Закончим свои наблюдения словами Владимира Соко­лова: «Надо прежде всего быть поэтом... "Цель поэзии — сама поэзия", — заметил Пушкин. О том, что стояло за сло­вом "поэзия" для Пушкина, мы знаем по его творениям, глубочайшим образом вобравшим в себя поэзию жизни. В этих словах поэта нет ничего общего с формулой "искусст­во для искусства", звучащей так же бессмысленно, как "хлеб для хлеба".

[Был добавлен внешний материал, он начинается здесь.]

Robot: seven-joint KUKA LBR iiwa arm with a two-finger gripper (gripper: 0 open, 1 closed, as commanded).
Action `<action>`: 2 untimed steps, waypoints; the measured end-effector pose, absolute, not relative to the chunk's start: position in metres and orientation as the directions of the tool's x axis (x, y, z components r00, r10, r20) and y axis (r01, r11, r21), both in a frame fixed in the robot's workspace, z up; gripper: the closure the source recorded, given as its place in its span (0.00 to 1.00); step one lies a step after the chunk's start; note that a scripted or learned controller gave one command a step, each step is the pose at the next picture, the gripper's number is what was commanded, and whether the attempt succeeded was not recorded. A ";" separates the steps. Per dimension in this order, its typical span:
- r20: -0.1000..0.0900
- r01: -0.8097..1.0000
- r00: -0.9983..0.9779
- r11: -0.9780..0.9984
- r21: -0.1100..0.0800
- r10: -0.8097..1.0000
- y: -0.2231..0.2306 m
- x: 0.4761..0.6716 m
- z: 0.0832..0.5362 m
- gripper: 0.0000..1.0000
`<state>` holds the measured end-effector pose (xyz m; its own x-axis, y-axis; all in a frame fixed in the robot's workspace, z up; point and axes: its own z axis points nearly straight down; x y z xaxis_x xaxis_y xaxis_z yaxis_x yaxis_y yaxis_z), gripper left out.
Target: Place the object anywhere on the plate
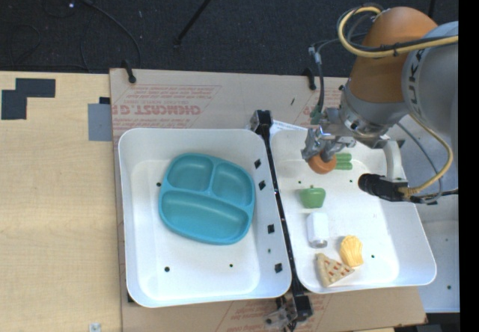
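While the grey arm reaches in from the right, its jaws hang over the far end of the right bin, right at an orange toy carrot with a green stem. The jaws seem to close around the top of the carrot, but I cannot tell for certain whether they are clamped on it or merely touching it.

Nearer in that bin lie a green pepper, a white cylinder, a yellow corn piece and a wedge of toy pizza, all apart from the carrot.

The teal plate, with three compartments, sits in the middle of the left bin, well apart from the carrot.

The carrot looks like light, stiff, smooth plastic, so it may slip; a grip across its round orange body looks safest, not the thin stem.

Between the bins runs a raised double rim with black clips, which a carried object must clear. Above the plate the room is open, and its bin holds nothing else.
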<state>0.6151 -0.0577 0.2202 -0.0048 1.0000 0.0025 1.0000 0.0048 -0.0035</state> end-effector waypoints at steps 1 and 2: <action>0.002 1.000 -0.006 0.006 -0.005 1.000 0.006 0.611 0.218 1.00; 0.001 1.000 -0.005 0.005 -0.007 1.000 0.059 0.608 0.209 1.00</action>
<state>0.6077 0.0593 0.2090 -0.0053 1.0000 0.0014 1.0000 0.0053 -0.0066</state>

Я принадлежу к тем людям, чей характер начал форми­роваться в годы войны, когда все "свое" было "общим", а "общее" — "своим". Поэтому чувство долга у меня, у нас распространялось и распространяется и на общественное, и на интимное в равной степени».

2003

* * *

АЛЕКСЕЙ ПРАСОЛОВ

· * * *

Итак, с рождения вошло —

Мир в ощущении расколот:

От тела матери — тепло,

От рук отца — бездомный холод.

Кричу, не помнящий себя,

Меж двух начал, сурово слитых.

Что ж, разворачивай, судьба,

Новорожденной жизни свиток.

И прежде всех земных забот

Ты выставь письмена косые

Своей рукой корявой — год

И имя родины — Россия.

1963

Опалённый взгляд Алексея Прасолова

Алексей Тимофеевич Прасолов родился 13 октября 1930 года в селе Ивановка Россошанского района Воронежской об­ласти, в крестьянской семье. Отец, Тимофей Григорьевич Прасолов, оставил семью, служил офицером, погиб в первый месяц войны.

В 1937 году Алексей Прасолов поступил в Морозовскую не­полную среднюю школу, которую закончил лишь после оконча­ния войны, в 1946 году. В 1942 - 1943 годах был в оккупации, где испытал немало страданий. В послевоенные годы окончил Россошанское педагогическое училище, преподавал в школе, затем перешел на работу в газету: работал в воронежской областной молодежной газете, затем в районной. Женился, родился сын. С 1961-го по 1964 год находился в исправитель­но-трудовом лагере, будучи дважды судим за мелкие бытовые преступления.

Писать стихи начал рано, первая поэтическая публика­ция появилась в газете в 1949 году. Но поэтическая зрелость пришла позже, в конце пятидесятых — начале шестидесятых годов. Умным советником оказалась критик и литературовед Инна Ростовцева, с которой Прасолов переписывался все тю­ремные годы. В 1964 году впервые его стихи были опубликова­ны в журнале «Новый мир» с одобрения Александра Твардов­ского.

 В 1966 году у Алексея Прасолова вышли сразу две книги стихов в Москве и Воронеже — «День и ночь» и «Лирика». Далее — «Земля и зенит» (1968) и «Во имя твое» (1971). В последние годы жизни снова работал в районных газетах Во­ронежской области. В 1970 году еще раз женился, родился второй сын. Последний период испытывал глубокий творче­ский кризис, много пил. 2 февраля 1972 года повесился в Во­ронеже.

Несомненно, один из самых ярких русских поэтов XX века

 * * *

В этом последнем великом поколении, пожалуй, не бы­ло более тревожного, более печального поэта, нежели Алексей Прасолов. Может быть, и страшные слова скажу я, но тюрьма спасала поэта некоторое время от неминуемой беды... Так бы и сидеть ему в лагере этак лет двадцать, ода­ряя мир своими неожиданными философско-поэтическими прозрениями:

Скелет моста ползучий поезд

Пронзает, загнанно дыша.

И, в беспредельности освоясь,

Живая ширится душа.

(«Так — отведешь туман рукою...», 1963)

Он как никто другой, лучше Заболоцкого, лучше Воз­несенского, мог по-настоящему оживлять, одухотворять индустриальный пейзаж.